Task description -
Copy the listing exactly, leaving out every picture.

━━━ Provided information ━━━

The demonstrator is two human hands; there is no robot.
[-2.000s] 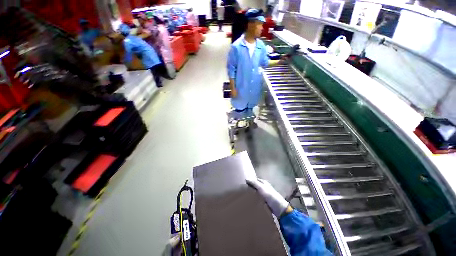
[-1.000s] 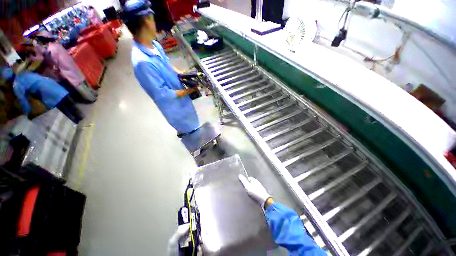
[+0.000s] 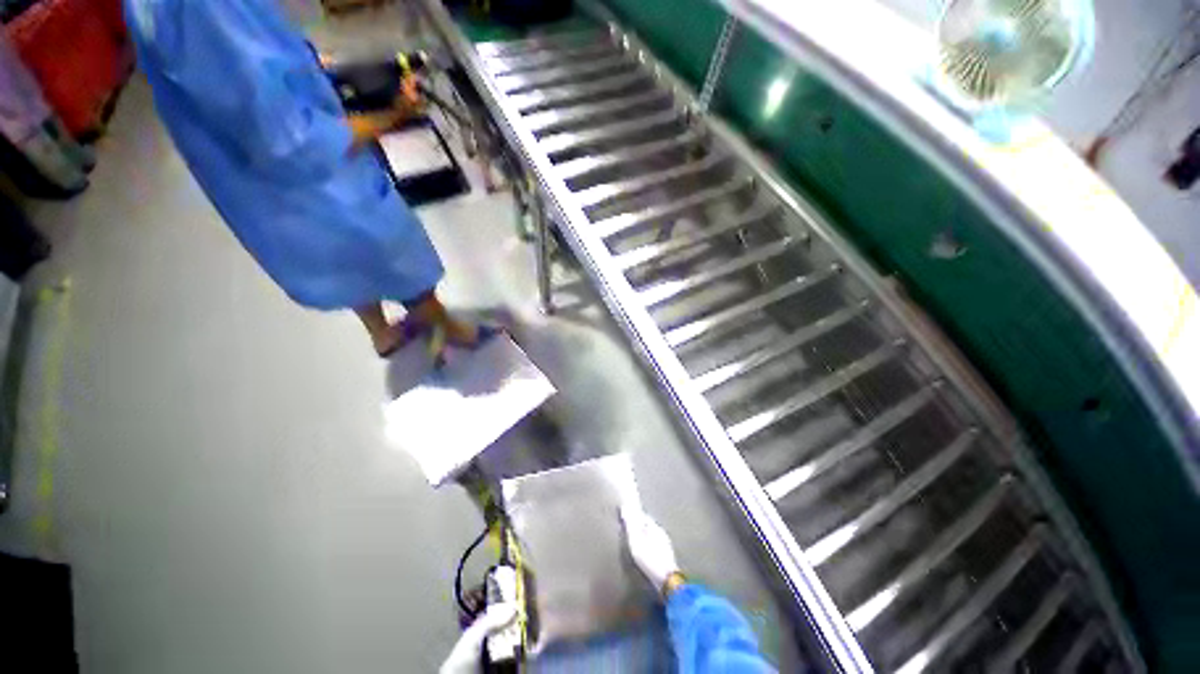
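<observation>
A silver metal stool top [image 3: 573, 560] is carried low in front of me at the bottom of the view. My right hand [image 3: 648, 543], in a white glove, is closed on its right edge. My left hand [image 3: 484, 637], in a white glove, is at its left side, around a dark adapter unit with a pale label [image 3: 503, 614]. A black cord loops out on the left, and a yellow lead [image 3: 517, 566] runs beside the stool's edge. The left fingers are partly hidden by the unit, and whether they also touch the stool cannot be told.
Another flat silver stool [image 3: 471, 406] stands on the floor just ahead. A person in a blue coat [image 3: 283, 158] stands beyond it, hands at dark items. A roller conveyor [image 3: 776, 395] runs along the right, with a green-sided white shelf and a fan [image 3: 1007, 53] behind. A dark object is at lower left.
The view has moved forward and tilted down. The person and the other stool are nearer. Both my hands still hold the stool and the adapter unit.
</observation>
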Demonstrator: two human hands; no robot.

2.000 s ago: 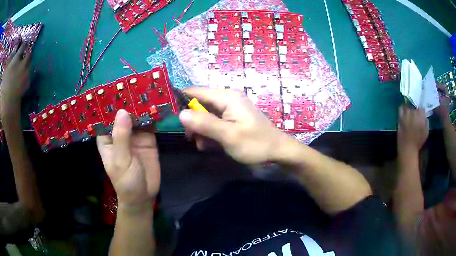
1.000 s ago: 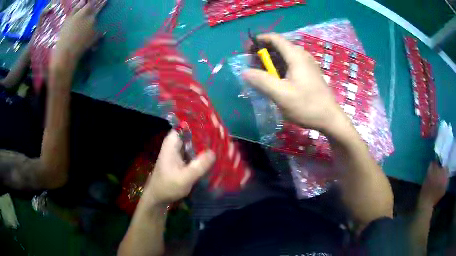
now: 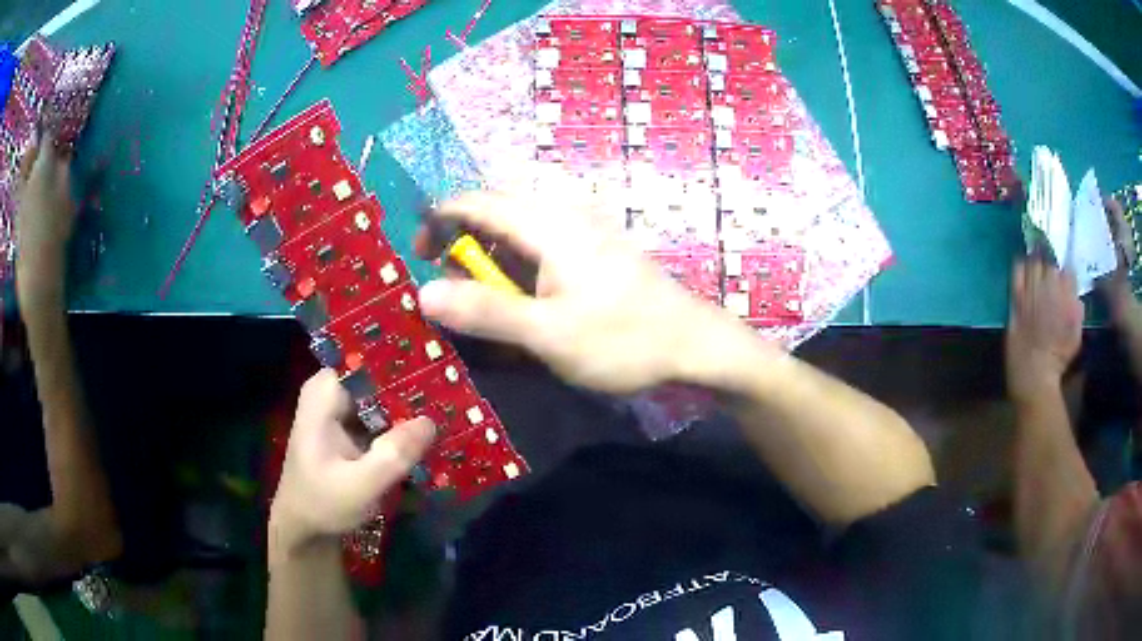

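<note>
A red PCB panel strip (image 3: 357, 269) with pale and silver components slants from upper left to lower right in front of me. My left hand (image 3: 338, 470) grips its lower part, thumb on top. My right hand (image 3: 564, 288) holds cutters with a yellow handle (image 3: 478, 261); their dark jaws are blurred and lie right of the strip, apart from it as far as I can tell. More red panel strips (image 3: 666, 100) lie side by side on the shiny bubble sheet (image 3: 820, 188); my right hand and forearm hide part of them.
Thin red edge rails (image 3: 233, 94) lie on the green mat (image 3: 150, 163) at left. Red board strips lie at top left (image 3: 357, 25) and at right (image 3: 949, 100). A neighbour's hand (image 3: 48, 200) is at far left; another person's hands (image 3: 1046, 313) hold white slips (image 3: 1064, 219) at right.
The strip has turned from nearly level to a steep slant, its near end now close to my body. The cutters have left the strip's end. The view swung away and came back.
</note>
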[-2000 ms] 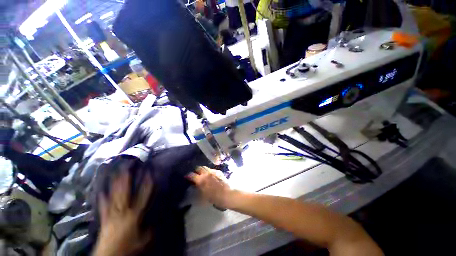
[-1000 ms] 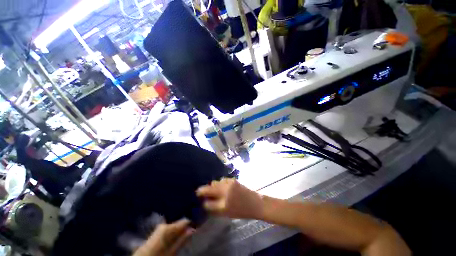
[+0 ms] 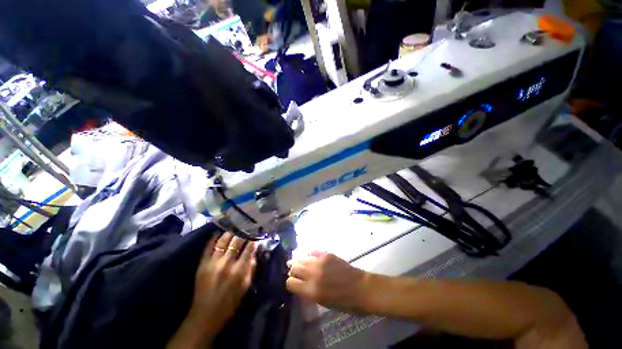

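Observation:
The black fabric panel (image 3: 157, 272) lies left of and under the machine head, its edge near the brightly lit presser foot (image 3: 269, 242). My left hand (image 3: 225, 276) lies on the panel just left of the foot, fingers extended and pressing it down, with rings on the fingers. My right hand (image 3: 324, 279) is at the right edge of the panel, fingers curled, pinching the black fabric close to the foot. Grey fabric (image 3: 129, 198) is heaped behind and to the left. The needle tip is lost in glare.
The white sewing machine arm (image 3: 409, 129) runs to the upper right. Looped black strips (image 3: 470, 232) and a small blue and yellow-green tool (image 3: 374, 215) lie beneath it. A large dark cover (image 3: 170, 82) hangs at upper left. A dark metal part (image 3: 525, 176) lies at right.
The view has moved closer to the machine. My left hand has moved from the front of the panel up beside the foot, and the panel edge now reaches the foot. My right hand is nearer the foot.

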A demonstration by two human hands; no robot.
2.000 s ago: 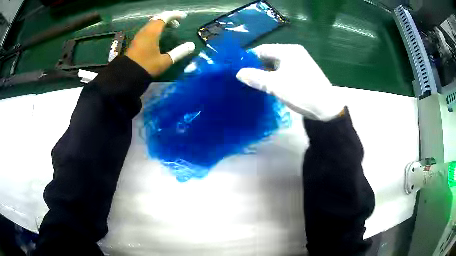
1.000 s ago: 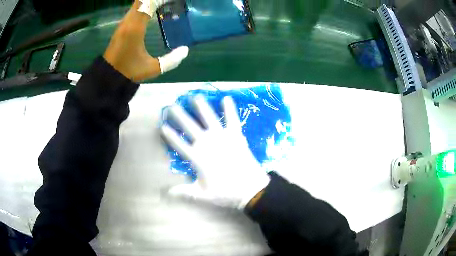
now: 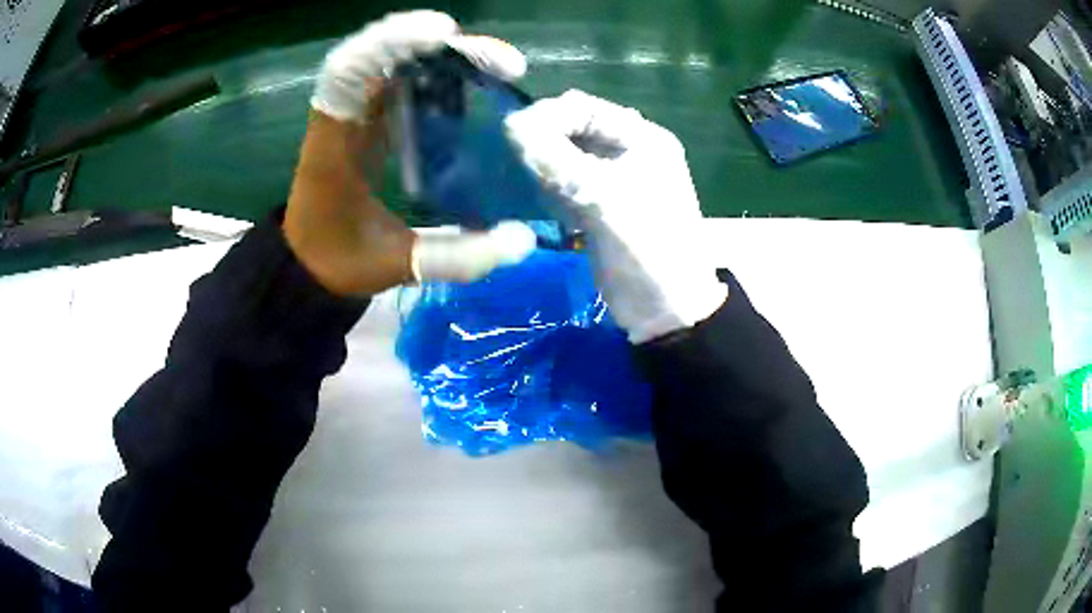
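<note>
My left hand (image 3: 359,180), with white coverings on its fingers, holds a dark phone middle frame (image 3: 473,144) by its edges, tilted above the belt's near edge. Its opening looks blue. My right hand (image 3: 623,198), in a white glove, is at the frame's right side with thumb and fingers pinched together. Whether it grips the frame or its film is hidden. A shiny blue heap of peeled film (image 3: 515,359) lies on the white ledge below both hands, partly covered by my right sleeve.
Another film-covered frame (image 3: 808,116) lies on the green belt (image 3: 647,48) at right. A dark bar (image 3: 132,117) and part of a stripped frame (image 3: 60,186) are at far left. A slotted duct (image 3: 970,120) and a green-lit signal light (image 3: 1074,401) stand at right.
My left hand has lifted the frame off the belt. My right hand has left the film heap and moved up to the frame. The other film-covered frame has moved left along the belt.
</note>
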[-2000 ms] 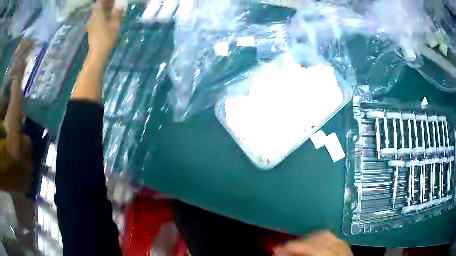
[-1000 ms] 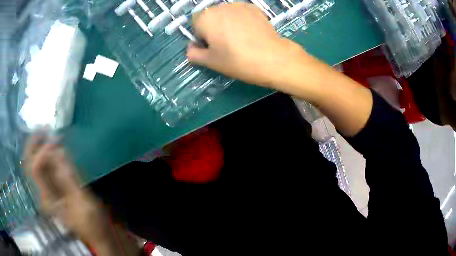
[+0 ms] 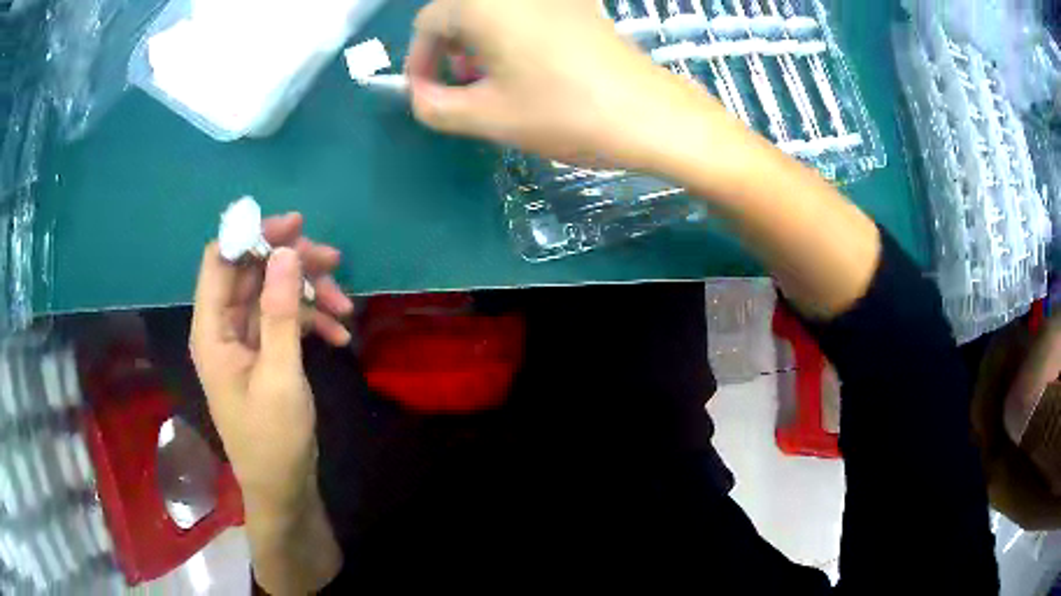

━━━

Exercise solution -
The demonstrator is two human hands; there is no robot.
[-2.000s] 
[-1.000s] 
[+0.000s] 
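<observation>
A silver metal stool top [image 3: 573, 560] is carried low in front of me at the bottom of the view. My right hand [image 3: 648, 543], in a white glove, is closed on its right edge. My left hand [image 3: 484, 637], in a white glove, is at its left side, around a dark adapter unit with a pale label [image 3: 503, 614]. A black cord loops out on the left, and a yellow lead [image 3: 517, 566] runs beside the stool's edge. The left fingers are partly hidden by the unit, and whether they also touch the stool cannot be told.
Another flat silver stool [image 3: 471, 406] stands on the floor just ahead. A person in a blue coat [image 3: 283, 158] stands beyond it, hands at dark items. A roller conveyor [image 3: 776, 395] runs along the right, with a green-sided white shelf and a fan [image 3: 1007, 53] behind. A dark object is at lower left.
The view has moved forward and tilted down. The person and the other stool are nearer. Both my hands still hold the stool and the adapter unit.
</observation>
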Demonstrator: two human hands; no robot.

2.000 s ago: 
1.000 s ago: 
now: 

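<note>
A red PCB panel strip (image 3: 357, 269) with pale and silver components slants from upper left to lower right in front of me. My left hand (image 3: 338, 470) grips its lower part, thumb on top. My right hand (image 3: 564, 288) holds cutters with a yellow handle (image 3: 478, 261); their dark jaws are blurred and lie right of the strip, apart from it as far as I can tell. More red panel strips (image 3: 666, 100) lie side by side on the shiny bubble sheet (image 3: 820, 188); my right hand and forearm hide part of them.
Thin red edge rails (image 3: 233, 94) lie on the green mat (image 3: 150, 163) at left. Red board strips lie at top left (image 3: 357, 25) and at right (image 3: 949, 100). A neighbour's hand (image 3: 48, 200) is at far left; another person's hands (image 3: 1046, 313) hold white slips (image 3: 1064, 219) at right.
The strip has turned from nearly level to a steep slant, its near end now close to my body. The cutters have left the strip's end. The view swung away and came back.
</note>
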[-2000 ms] 
[-1000 ms] 
[+0 ms] 

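Observation:
The black fabric panel (image 3: 157, 272) lies left of and under the machine head, its edge near the brightly lit presser foot (image 3: 269, 242). My left hand (image 3: 225, 276) lies on the panel just left of the foot, fingers extended and pressing it down, with rings on the fingers. My right hand (image 3: 324, 279) is at the right edge of the panel, fingers curled, pinching the black fabric close to the foot. Grey fabric (image 3: 129, 198) is heaped behind and to the left. The needle tip is lost in glare.
The white sewing machine arm (image 3: 409, 129) runs to the upper right. Looped black strips (image 3: 470, 232) and a small blue and yellow-green tool (image 3: 374, 215) lie beneath it. A large dark cover (image 3: 170, 82) hangs at upper left. A dark metal part (image 3: 525, 176) lies at right.
The view has moved closer to the machine. My left hand has moved from the front of the panel up beside the foot, and the panel edge now reaches the foot. My right hand is nearer the foot.
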
A demonstration by two human hands; no robot.
2.000 s ago: 
1.000 s ago: 
now: 
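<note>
My left hand (image 3: 359,180), with white coverings on its fingers, holds a dark phone middle frame (image 3: 473,144) by its edges, tilted above the belt's near edge. Its opening looks blue. My right hand (image 3: 623,198), in a white glove, is at the frame's right side with thumb and fingers pinched together. Whether it grips the frame or its film is hidden. A shiny blue heap of peeled film (image 3: 515,359) lies on the white ledge below both hands, partly covered by my right sleeve.
Another film-covered frame (image 3: 808,116) lies on the green belt (image 3: 647,48) at right. A dark bar (image 3: 132,117) and part of a stripped frame (image 3: 60,186) are at far left. A slotted duct (image 3: 970,120) and a green-lit signal light (image 3: 1074,401) stand at right.
My left hand has lifted the frame off the belt. My right hand has left the film heap and moved up to the frame. The other film-covered frame has moved left along the belt.
</note>
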[-2000 ms] 
[-1000 ms] 
[+0 ms] 

The output is finished, and nothing else is needed.